Once the conversion is complete, the data is cleaned based on its possible range. For soc, values must be positive and less than 1000.

Code
# Define the property column, assuming it's in a variable `prop`
lower_limit, upper_limit = 0, 1000

# Remove negative values (below lower limit) and print summary
nan_counts_lower = dff[dff[prop]< lower_limit].groupby('ref').size()
print("\nNaN dff count per 'ref' from negative values:")
for ref, count in nan_counts_lower.items():
    print(ref, count)
    
# Remove values above the upper limit and print summary
nan_counts_upper = dff[dff[prop]> upper_limit].groupby('ref').size()
print("\nNaN dff count per 'ref' from values exceeding upper limit:")
for ref, count in nan_counts_upper.items():
    print(ref, count)
    
dff.loc[dff[prop] < lower_limit, prop] = np.nan
dff.loc[dff[prop] > upper_limit, prop] = np.nan

plot_subplots_histogram(dff, prop, 'ref', filt=None, value_range=[lower_limit, upper_limit], bins=40)
NameError: name 'dff' is not defined

Measurements with a quality score below 2 (indicating they are not comparable to LUCAS) are set to NaN. Finally, all unnecessary columns are dropped, keeping only the quality score column.

Code
dff.loc[dff[f'{prop}_qa']<=2,prop] = np.nan
dff = dff.drop(columns=['src','conversion formula', 'conversion ref',f'{prop}_original',unit,mtod])
dff.to_parquet(f'{data_path}/soil.showcase_soc.cleaned.o1_l2.pq')

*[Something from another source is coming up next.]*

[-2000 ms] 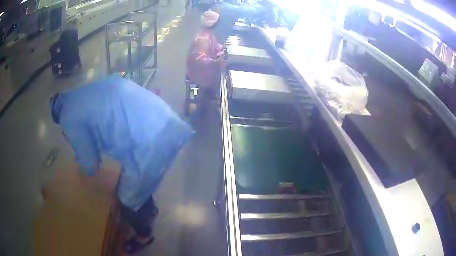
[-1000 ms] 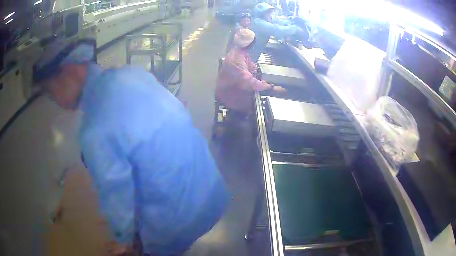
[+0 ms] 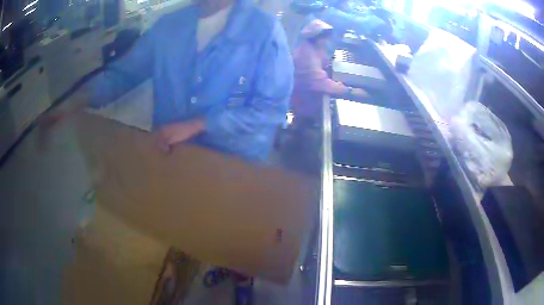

plot_spatial_distribution(dff, title = 'harmonized soc')
NameError: name 'dff' is not defined

Harmonized soil dataset

The harmonized soil point dataset is presented in a tabular format. Each row in the table represents a sample collected from a specific depth and location in a given year. The table is organized into columns that store two main types of information about each sample:

  1. Meta Information
    • lat and lon: Latitude and longitude of the sample location.
    • time: Sampling year (finest granularity available).
    • hzn_dep: Derived from the mean of top and bottom of the sampled soil horizon layer.
    • ref: Name of the data source.
    • id: Unique sample identifier; cross-reference with ref.
    • nuts0: Country where the data originates.
  2. Soil Property Information
    • soc (oc_iso.10694.1995.wpct): Soil organic carbon.
    • sand (sand.tot_iso.11277.2020.wpct): Sand content.
    • silt (silt.tot_iso.11277.2020.wpct): Silt content.
    • clay (clay.tot_iso.11277.2020.wpct): Clay content.
    • coarse.mass: coarse fraction in mass.
    • coarse.vol: coarse fraction in volume.
    • bulk.density.tot (bd.core_iso.11272.2017.g.cm3): Bulk density of total bulk sample.
    • bulk.density.fe: Bulk density of fine earth (size < 2mm).
    • ocd (oc_iso.10694.1995.mg.cm3): Organic carbon density.
    • ph.h2o (ph.h2o_iso.10390.2021.index): pH in H2O.
    • total.n (n.tot_iso.13878.1998.wpct): Total nitrogen.
    • carbonates (caco3_iso.10693.1995.wpct): Carbonate content.
    • ph.cacl2 (ph.cacl2_iso.10390.2021.index): pH in CaCl2.
    • extractable.p (p.ext_iso.11263.1994.mg.kg): Extractable phosphorus.
    • extractable.k (k.ext_usda.nrcs.mg.kg): Extractable potassium.
    • cec (cec.ext_iso.11260.1994.cmol.kg): Cation exchange capacity.
    • ec (ec_iso.11265.1994.ms.m): Electrical conductivity.
  3. Measurement Quality Score
    • Each measurement is assigned a quality score ranging from 0 to 5, where 5 represents the highest quality. This score reflects the comparability of the measurement to corresponding LUCAS data. Details of quality score see in Harmonization sheet - ReadMe.